Exercise details: Please repeat the data shown below, word for word.

Recorded information:

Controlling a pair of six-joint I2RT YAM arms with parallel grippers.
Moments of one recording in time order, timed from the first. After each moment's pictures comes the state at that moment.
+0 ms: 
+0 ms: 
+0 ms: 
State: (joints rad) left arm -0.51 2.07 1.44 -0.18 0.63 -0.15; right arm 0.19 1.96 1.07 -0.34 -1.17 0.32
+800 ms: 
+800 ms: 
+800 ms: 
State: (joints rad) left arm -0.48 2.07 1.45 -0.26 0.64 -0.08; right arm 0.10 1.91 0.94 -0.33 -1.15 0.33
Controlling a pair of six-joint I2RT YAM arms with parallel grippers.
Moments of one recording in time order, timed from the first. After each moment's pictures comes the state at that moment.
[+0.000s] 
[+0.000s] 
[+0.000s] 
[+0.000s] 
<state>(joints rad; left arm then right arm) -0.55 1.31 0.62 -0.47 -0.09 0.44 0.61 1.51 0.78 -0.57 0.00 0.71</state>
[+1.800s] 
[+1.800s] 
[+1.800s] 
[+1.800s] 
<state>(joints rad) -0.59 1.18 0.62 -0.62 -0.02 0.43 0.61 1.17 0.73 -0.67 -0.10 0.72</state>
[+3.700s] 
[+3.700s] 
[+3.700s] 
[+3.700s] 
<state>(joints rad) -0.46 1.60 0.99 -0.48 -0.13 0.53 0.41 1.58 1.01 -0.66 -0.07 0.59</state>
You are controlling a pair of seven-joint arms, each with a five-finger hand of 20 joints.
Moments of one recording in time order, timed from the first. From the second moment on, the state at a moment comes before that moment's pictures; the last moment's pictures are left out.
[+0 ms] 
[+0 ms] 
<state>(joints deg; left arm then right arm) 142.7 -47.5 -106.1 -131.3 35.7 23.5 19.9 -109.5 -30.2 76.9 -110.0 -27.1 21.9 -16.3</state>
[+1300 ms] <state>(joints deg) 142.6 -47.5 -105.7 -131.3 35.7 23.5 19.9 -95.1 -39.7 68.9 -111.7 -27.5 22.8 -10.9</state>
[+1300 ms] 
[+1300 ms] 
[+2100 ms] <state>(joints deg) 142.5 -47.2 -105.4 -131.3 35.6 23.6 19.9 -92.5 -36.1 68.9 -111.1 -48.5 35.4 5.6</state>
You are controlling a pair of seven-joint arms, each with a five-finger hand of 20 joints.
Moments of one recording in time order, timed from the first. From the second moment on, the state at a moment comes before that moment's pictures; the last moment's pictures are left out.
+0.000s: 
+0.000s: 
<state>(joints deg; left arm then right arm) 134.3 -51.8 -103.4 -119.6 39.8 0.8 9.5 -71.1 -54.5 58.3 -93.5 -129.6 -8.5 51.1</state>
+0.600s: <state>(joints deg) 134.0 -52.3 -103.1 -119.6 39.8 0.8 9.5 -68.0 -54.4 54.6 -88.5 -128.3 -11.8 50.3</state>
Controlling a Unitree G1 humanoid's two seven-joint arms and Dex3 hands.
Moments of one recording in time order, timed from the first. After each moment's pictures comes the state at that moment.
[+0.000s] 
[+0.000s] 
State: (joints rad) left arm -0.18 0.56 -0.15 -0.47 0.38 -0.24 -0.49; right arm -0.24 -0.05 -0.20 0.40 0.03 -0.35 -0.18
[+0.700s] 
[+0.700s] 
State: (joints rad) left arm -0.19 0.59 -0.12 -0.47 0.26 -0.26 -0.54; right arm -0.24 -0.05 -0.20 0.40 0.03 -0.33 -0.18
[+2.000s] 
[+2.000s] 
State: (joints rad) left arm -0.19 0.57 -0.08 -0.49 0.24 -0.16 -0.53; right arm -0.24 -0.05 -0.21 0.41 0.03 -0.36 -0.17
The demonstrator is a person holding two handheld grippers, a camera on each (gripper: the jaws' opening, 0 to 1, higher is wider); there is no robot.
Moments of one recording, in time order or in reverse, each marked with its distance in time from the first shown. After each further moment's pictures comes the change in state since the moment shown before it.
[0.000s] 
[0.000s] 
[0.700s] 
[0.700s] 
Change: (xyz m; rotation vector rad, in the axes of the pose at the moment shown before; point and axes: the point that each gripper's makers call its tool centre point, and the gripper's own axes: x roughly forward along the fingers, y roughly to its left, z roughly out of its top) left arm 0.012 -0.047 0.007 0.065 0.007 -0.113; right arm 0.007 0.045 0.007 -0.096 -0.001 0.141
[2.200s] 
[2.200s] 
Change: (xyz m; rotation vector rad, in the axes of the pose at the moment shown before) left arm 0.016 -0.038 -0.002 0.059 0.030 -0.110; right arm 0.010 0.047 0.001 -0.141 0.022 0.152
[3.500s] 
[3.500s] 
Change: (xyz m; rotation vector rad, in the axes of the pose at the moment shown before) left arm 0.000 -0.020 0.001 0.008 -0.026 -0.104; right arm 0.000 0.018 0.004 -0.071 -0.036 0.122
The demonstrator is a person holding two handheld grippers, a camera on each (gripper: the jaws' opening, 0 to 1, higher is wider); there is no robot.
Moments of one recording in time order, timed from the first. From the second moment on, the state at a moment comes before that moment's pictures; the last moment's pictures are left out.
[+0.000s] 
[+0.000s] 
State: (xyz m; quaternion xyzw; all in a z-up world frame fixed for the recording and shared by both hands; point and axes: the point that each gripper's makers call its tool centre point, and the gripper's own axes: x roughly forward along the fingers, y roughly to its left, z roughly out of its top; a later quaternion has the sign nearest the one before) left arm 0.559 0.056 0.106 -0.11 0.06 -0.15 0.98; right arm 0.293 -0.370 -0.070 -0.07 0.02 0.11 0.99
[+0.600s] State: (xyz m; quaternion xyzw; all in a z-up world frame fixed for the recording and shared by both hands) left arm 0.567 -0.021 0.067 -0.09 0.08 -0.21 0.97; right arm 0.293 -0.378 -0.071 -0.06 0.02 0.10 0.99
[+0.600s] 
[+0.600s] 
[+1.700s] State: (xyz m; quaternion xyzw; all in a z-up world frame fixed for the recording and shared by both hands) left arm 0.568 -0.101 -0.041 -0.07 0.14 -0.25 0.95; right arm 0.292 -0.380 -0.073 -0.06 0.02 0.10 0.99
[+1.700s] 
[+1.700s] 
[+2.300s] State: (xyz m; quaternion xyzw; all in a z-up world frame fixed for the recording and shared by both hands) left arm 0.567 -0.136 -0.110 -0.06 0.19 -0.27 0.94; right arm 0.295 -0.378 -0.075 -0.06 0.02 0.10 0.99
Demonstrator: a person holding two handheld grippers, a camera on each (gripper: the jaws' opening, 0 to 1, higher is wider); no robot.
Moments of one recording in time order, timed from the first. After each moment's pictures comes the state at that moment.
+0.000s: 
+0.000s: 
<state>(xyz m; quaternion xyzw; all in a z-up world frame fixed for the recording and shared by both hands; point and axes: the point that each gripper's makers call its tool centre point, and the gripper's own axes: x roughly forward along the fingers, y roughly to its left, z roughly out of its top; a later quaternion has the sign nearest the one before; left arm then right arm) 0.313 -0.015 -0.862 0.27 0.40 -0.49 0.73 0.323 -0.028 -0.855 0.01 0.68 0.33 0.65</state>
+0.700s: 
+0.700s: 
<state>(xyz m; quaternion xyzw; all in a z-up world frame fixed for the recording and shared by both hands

Reply to the exercise:
Controlling a pair of six-joint I2RT YAM arms with parallel grippers.
Moments of one recording in time order, timed from the first. After each moment's pictures comes the state at that moment.
+0 ms: 
+0 ms: 
+0 ms: 
State: (joints rad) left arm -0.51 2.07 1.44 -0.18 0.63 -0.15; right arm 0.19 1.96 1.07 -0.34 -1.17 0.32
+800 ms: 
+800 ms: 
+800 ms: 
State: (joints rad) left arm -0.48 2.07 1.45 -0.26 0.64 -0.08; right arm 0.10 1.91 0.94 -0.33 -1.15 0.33
Controlling a pair of six-joint I2RT YAM arms with parallel grippers.
Moments of one recording in time order, timed from the first. After each moment's pictures comes the state at that moment.
[+0.000s] 
[+0.000s] 
[+0.000s] 
[+0.000s] 
<state>(joints rad; left arm then right arm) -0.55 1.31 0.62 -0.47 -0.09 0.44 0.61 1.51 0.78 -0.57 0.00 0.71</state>
[+1.800s] 
[+1.800s] 
[+1.800s] 
[+1.800s] 
<state>(joints rad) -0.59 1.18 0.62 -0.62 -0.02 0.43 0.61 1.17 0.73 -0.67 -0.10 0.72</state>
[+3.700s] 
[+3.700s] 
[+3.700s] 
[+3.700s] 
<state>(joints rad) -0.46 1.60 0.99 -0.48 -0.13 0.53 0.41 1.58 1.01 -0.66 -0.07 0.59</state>
You are controlling a pair of seven-joint arms, each with a five-finger hand of 20 joints.
Moments of one recording in time order, timed from the first. From the second moment on, the state at a moment comes before that moment's pictures; the last moment's pictures are left out.
[+0 ms] 
[+0 ms] 
<state>(joints deg; left arm then right arm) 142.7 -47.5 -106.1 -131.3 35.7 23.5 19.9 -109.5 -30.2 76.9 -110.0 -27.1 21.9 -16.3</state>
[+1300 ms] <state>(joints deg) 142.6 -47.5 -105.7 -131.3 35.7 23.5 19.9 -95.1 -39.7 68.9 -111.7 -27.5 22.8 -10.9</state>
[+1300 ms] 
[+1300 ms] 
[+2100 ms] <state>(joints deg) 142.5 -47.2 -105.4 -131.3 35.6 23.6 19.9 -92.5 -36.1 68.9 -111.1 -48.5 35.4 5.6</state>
You are controlling a pair of seven-joint arms, each with a five-finger hand of 20 joints.
Moments of one recording in time order, timed from the first. From the second moment on, the state at a moment comes before that moment's pictures; the last moment's pictures are left out.
+0.000s: 
+0.000s: 
<state>(joints deg; left arm then right arm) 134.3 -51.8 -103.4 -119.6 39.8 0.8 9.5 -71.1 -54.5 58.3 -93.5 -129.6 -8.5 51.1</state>
+0.600s: <state>(joints deg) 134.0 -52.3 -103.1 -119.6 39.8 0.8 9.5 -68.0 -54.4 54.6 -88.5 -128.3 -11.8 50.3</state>
Controlling a Unitree G1 humanoid's two seven-joint arms and Dex3 hands.
Moments of one recording in time order, timed from the first. After each moment's pictures comes the state at that moment.
[+0.000s] 
[+0.000s] 
State: (joints rad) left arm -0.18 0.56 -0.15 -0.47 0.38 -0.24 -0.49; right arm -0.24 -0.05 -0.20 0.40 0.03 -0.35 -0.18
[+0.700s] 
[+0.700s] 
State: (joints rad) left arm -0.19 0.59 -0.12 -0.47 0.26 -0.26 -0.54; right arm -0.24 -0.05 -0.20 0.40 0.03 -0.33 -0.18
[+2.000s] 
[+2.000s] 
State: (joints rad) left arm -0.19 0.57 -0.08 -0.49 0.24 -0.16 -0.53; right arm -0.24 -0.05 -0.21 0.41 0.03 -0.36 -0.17
The demonstrator is a person holding two handheld grippers, a camera on each (gripper: the jaws' opening, 0 to 1, higher is wider); there is no robot.
Moments of one recording, in time order or in reverse, each marked with its distance in time from the first shown. After each further moment's pictures comes the change in state since the moment shown before it.
[0.000s] 
[0.000s] 
[0.700s] 
[0.700s] 
Change: (xyz m; rotation vector rad, in the axes of the pose at the moment shown before; point and axes: the point that each gripper's makers call its tool centre point, and the gripper's own axes: x roughly forward along the fingers, y roughly to its left, z roughly out of its top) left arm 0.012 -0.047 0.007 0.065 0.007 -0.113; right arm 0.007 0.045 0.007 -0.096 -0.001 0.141
[2.200s] 
[2.200s] 
Change: (xyz m; rotation vector rad, in the axes of the pose at the moment shown before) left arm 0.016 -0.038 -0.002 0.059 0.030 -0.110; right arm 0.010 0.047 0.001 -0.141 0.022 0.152
[3.500s] 
[3.500s] 
Change: (xyz m; rotation vector rad, in the axes of the pose at the moment shown before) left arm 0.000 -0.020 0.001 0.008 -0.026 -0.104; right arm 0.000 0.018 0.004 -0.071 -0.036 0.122
The demonstrator is a person holding two handheld grippers, a camera on each (gripper: the jaws' opening, 0 to 1, higher is wider); there is no robot.
Moments of one recording in time order, timed from the first. From the second moment on, the state at a moment comes before that moment's pictures; the last moment's pictures are left out.
[+0.000s] 
[+0.000s] 
State: (xyz m; quaternion xyzw; all in a z-up world frame fixed for the recording and shared by both hands; point and axes: the point that each gripper's makers call its tool centre point, and the gripper's own axes: x roughly forward along the fingers, y roughly to its left, z roughly out of its top; a later quaternion has the sign nearest the one before) left arm 0.559 0.056 0.106 -0.11 0.06 -0.15 0.98; right arm 0.293 -0.370 -0.070 -0.07 0.02 0.11 0.99
[+0.600s] State: (xyz m; quaternion xyzw; all in a z-up world frame fixed for the recording and shared by both hands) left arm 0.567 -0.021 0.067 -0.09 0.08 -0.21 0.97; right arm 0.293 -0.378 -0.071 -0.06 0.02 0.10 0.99
[+0.600s] 
[+0.600s] 
[+1.700s] State: (xyz m; quaternion xyzw; all in a z-up world frame fixed for the recording and shared by both hands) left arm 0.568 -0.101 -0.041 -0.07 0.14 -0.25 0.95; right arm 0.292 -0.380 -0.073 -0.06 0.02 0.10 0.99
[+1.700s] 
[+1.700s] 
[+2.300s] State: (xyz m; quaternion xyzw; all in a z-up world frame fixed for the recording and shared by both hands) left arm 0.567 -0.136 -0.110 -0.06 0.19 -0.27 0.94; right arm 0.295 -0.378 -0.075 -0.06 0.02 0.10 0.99
Demonstrator: a person holding two handheld grippers, a camera on each (gripper: the jaws' opening, 0 to 1, higher is wider); no robot.
Moments of one recording in time order, timed from the first. After each moment's pictures comes the state at that moment.
+0.000s: 
+0.000s: 
<state>(xyz m; quaternion xyzw; all in a z-up world frame fixed for the recording and shared by both hands; point and axes: the point that each gripper's makers call its tool centre point, and the gripper's own axes: x roughly forward along the fingers, y roughly to its left, z roughly out of its top; a later quaternion has the sign nearest the one before; left arm then right arm) 0.313 -0.015 -0.862 0.27 0.40 -0.49 0.73 0.323 -0.028 -0.855 0.01 0.68 0.33 0.65</state>
+0.700s: 
+0.700s: 
<state>(xyz m; quaternion xyzw; all in a z-up world frame fixed for the recording and shared by both hands

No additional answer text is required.